Come hanno fatto a 3’’ dal tabellone che arrossisce? Ve lo racconto subito. Rimessa nella metà campo degli Heat di Derrick White (nella foto) per Marcus Smart che sparacchia a canestro: la palla rimbalza due volte sul ferro che ingenerosamente la sputa, come dicono quelli che parlano bene, ma su di questa s’avventa lo stesso Whithe che in tap-in segna il 103-104 a un centesimo di secondo, forse anche meno, dal 48esimo minuto. Giusto così. Perché i Verdi d’Irlanda avevano dominato gara 6 raggiungendo per tre volte anche la doppia cifra di vantaggio e se avessero perso dovrebbero ora prendersela con la ripresa presuntuosa di Jayson Tatum (31 punti, ma 25 nel primo tempo) e coach Joe Mazzulla che ha chiesto il challenge facendosi un clamoroso autogol perché gli arbitri sul 100-102 hanno giustamente poi assegnato tre tiri dalla lunetta a Butler anziché due per il fallo di Al Horford  oltre la linea delle triple. E così se i Celtics faranno fuori gli Heat e poi i Denver Nuggets di Jokic in finale permetteranno al nostro Gallo, che ha un contratto biennale pur sempre da 13 milioni di dollari, di togliersi di dosso l’etichetta del più grande perdente di successo della nostra pallacanestro stabilendo anche il primato mondiale d’essere campione Nba senza aver giocato (per infortunio) nemmeno una partita.

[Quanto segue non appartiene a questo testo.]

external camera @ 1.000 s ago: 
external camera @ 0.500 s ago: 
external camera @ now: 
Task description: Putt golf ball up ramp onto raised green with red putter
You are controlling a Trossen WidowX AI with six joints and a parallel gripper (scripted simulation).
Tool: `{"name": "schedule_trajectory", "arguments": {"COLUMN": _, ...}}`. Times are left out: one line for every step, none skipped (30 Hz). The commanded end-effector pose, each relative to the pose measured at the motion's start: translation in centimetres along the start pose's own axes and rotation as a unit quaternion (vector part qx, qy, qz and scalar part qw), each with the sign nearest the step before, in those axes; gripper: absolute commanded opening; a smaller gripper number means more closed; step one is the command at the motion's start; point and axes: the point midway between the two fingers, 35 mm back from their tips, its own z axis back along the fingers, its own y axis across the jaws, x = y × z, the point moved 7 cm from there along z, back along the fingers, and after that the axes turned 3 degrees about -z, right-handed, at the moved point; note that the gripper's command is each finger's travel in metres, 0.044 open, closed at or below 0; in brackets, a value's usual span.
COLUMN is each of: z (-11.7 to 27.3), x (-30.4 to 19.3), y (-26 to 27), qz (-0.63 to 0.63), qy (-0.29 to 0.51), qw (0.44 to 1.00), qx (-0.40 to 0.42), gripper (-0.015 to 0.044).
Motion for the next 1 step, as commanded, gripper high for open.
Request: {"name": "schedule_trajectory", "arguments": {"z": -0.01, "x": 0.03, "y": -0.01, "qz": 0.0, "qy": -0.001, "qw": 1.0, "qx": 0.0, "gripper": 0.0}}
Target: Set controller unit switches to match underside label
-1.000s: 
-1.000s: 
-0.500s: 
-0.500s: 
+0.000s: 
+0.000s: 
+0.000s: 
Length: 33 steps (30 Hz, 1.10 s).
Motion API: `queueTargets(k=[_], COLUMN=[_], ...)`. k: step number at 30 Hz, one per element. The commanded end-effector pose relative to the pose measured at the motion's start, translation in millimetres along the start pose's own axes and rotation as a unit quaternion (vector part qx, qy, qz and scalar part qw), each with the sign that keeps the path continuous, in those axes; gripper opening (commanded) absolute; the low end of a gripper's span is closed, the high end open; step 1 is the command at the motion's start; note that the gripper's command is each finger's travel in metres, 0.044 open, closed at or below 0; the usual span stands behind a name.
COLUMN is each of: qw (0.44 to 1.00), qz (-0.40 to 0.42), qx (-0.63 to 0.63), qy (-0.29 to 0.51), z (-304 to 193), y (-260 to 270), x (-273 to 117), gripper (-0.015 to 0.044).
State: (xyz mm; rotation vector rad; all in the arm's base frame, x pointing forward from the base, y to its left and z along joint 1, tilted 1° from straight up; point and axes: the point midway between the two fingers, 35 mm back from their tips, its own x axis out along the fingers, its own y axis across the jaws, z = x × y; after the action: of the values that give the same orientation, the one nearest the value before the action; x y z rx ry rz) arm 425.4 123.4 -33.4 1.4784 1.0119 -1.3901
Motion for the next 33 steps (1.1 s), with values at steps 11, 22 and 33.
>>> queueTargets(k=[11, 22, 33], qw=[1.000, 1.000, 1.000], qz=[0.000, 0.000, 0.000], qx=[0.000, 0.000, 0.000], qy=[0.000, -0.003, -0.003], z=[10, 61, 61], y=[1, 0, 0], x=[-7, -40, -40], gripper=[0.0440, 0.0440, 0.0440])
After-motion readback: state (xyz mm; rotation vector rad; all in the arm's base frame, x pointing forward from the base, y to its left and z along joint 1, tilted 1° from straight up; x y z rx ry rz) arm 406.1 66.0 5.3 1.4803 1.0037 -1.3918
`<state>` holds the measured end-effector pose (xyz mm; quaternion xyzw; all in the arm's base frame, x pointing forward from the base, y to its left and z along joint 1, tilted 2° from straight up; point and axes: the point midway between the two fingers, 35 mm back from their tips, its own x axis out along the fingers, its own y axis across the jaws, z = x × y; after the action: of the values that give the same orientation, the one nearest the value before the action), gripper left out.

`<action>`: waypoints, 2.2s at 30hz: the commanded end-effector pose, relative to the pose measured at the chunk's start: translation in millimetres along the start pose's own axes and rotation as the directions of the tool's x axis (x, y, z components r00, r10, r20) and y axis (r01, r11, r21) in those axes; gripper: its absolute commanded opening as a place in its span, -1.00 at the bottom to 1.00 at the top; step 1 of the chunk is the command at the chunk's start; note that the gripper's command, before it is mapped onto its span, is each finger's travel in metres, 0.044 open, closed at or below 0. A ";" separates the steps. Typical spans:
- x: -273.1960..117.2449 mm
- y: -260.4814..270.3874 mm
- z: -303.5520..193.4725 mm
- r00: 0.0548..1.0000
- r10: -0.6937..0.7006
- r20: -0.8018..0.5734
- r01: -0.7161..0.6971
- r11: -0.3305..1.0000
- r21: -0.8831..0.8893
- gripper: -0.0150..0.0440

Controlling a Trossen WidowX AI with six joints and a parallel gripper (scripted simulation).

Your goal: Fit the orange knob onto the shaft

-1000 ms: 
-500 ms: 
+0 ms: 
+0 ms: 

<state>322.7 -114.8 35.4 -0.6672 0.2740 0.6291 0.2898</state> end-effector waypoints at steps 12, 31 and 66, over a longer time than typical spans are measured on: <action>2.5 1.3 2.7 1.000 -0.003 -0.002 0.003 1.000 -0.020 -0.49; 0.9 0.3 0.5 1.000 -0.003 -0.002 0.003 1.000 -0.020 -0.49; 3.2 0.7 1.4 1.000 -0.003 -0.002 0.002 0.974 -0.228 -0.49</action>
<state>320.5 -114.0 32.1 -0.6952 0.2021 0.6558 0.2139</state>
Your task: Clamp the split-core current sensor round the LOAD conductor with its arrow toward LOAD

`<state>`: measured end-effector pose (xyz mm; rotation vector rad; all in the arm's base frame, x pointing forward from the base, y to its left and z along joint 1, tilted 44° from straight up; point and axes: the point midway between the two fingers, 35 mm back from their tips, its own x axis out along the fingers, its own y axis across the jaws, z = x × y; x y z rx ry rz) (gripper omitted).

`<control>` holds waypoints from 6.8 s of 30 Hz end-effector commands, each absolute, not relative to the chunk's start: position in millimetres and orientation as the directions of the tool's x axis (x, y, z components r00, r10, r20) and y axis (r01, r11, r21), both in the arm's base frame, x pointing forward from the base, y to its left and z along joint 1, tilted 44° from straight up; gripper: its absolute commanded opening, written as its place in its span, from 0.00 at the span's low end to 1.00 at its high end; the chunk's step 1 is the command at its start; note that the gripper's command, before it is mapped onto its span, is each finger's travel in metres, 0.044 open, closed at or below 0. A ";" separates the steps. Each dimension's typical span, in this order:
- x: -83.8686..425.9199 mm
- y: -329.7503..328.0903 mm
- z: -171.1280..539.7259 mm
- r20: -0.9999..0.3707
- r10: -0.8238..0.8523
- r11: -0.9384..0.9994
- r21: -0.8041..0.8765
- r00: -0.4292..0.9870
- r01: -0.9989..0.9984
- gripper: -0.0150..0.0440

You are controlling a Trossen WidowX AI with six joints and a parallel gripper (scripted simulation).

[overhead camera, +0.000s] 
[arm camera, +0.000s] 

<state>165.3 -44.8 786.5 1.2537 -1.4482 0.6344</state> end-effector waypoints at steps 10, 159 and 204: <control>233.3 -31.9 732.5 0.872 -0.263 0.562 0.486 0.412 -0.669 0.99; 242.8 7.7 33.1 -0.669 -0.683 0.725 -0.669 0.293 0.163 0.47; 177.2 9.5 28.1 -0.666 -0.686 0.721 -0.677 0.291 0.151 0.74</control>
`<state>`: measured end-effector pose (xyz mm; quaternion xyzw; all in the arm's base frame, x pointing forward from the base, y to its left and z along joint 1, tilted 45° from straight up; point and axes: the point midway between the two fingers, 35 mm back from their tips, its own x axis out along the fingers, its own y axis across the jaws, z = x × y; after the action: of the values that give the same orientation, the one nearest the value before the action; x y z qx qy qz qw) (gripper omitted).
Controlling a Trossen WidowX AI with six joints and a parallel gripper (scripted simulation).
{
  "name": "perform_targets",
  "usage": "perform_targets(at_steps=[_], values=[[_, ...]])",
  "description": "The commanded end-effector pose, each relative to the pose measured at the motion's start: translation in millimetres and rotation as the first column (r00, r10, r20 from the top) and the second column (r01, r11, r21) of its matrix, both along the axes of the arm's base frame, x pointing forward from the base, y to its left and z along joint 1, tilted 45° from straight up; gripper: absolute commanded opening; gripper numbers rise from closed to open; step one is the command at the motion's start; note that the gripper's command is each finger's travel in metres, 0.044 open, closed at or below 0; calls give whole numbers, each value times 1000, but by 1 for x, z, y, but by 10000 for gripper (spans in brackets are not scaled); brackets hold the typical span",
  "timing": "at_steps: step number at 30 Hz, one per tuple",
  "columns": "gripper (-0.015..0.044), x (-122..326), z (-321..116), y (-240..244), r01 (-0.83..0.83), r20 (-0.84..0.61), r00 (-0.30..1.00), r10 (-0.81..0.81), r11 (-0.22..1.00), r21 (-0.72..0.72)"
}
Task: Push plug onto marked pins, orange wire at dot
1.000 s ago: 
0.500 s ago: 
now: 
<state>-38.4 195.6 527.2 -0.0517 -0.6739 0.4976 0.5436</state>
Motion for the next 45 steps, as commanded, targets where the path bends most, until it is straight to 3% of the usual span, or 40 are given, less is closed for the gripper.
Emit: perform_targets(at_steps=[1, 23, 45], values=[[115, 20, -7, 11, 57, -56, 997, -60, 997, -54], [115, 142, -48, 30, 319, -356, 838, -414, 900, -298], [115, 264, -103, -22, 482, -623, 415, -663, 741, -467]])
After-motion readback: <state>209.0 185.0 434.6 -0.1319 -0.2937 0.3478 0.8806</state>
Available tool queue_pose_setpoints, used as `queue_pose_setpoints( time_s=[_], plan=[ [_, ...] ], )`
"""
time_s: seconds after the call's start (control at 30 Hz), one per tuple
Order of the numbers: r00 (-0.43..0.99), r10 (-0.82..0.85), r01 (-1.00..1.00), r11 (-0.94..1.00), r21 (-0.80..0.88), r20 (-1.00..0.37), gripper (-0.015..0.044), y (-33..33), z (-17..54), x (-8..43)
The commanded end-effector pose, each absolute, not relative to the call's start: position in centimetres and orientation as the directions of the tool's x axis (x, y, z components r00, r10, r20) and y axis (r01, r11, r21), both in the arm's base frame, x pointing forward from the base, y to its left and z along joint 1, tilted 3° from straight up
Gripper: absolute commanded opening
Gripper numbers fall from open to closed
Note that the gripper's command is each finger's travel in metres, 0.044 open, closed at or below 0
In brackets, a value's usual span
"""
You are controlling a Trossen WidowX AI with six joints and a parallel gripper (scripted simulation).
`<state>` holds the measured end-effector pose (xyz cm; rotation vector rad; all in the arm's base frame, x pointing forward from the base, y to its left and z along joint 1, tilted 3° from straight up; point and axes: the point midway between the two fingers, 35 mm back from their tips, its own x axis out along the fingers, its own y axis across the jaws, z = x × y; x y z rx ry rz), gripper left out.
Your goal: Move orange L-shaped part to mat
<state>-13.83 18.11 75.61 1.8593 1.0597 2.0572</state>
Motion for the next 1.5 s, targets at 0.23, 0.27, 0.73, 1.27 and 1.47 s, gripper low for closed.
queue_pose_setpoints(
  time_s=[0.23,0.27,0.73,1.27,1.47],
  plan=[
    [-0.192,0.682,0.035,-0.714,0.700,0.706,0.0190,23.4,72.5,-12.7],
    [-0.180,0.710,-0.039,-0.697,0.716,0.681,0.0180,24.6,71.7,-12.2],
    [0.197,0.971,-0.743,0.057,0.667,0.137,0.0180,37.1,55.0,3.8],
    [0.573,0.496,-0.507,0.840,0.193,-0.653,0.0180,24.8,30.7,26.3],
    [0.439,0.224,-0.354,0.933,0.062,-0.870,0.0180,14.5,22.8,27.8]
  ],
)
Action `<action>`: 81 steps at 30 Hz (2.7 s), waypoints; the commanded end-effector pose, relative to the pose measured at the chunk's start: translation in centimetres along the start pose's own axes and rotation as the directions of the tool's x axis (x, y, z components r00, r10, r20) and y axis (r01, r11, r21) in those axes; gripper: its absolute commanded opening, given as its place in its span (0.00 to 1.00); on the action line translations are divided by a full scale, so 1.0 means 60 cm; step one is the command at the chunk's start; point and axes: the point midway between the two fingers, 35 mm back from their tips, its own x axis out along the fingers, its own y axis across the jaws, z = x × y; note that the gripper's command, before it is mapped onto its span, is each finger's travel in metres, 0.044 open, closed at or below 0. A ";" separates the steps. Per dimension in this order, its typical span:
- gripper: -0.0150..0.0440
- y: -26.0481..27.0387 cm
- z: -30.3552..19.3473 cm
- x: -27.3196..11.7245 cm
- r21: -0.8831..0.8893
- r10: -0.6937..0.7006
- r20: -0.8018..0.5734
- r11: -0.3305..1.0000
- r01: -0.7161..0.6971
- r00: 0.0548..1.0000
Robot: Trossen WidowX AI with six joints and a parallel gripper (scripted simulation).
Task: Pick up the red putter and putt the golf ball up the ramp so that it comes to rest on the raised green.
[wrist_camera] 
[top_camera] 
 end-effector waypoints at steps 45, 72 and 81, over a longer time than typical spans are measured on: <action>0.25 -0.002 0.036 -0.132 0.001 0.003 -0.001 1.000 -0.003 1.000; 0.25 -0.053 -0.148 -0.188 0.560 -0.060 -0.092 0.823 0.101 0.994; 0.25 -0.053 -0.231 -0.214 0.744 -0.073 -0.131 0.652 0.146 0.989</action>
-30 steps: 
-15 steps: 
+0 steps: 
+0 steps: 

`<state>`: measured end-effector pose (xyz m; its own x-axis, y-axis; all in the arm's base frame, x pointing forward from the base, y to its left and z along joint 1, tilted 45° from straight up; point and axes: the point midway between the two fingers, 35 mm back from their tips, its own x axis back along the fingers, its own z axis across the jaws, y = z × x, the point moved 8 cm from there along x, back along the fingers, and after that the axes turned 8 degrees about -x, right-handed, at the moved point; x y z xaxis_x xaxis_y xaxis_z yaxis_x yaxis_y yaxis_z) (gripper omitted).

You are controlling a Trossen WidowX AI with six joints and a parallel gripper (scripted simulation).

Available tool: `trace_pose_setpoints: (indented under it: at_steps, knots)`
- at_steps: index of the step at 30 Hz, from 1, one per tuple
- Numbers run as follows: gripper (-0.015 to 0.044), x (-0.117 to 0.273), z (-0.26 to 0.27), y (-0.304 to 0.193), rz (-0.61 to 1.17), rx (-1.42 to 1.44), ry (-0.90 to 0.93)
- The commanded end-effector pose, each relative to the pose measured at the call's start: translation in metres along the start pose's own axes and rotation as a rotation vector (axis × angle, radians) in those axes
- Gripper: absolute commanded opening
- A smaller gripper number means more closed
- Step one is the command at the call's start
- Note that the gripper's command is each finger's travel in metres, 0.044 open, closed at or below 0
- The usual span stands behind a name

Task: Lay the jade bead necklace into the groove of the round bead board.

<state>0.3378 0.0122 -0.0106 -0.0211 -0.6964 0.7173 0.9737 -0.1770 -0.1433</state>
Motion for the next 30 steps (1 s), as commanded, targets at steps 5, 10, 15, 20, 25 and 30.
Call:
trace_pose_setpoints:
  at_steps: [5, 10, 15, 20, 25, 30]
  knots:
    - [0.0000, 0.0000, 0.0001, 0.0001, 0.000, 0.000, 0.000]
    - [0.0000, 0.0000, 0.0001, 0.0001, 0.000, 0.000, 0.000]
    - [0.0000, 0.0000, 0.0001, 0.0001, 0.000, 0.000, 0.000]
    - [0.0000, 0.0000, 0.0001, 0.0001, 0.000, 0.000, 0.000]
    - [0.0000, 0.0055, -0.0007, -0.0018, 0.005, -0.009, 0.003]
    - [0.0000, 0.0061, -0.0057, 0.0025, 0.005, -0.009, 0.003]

Me ne stavo dimenticando: l’Armani ha ieri sera travolto, come non era in fondo difficile immaginarlo, Sassari per 95-72, con 22 punti del tedesco ex Cska e 9 addirittura di Stefano Tonut che Messi(n)a ha fatto giocare più del solito forse per un dolorino al ginocchio che ha avvertito Shavon Shields e sul quale il catanese di Mestre potrà piangere, se vuole, anche per due o tre settimane sulla spalla di Bartezzaghi o di Tranquillo, ma pure, se preferisce, di Piero Guerrini o di Andrea Barocci.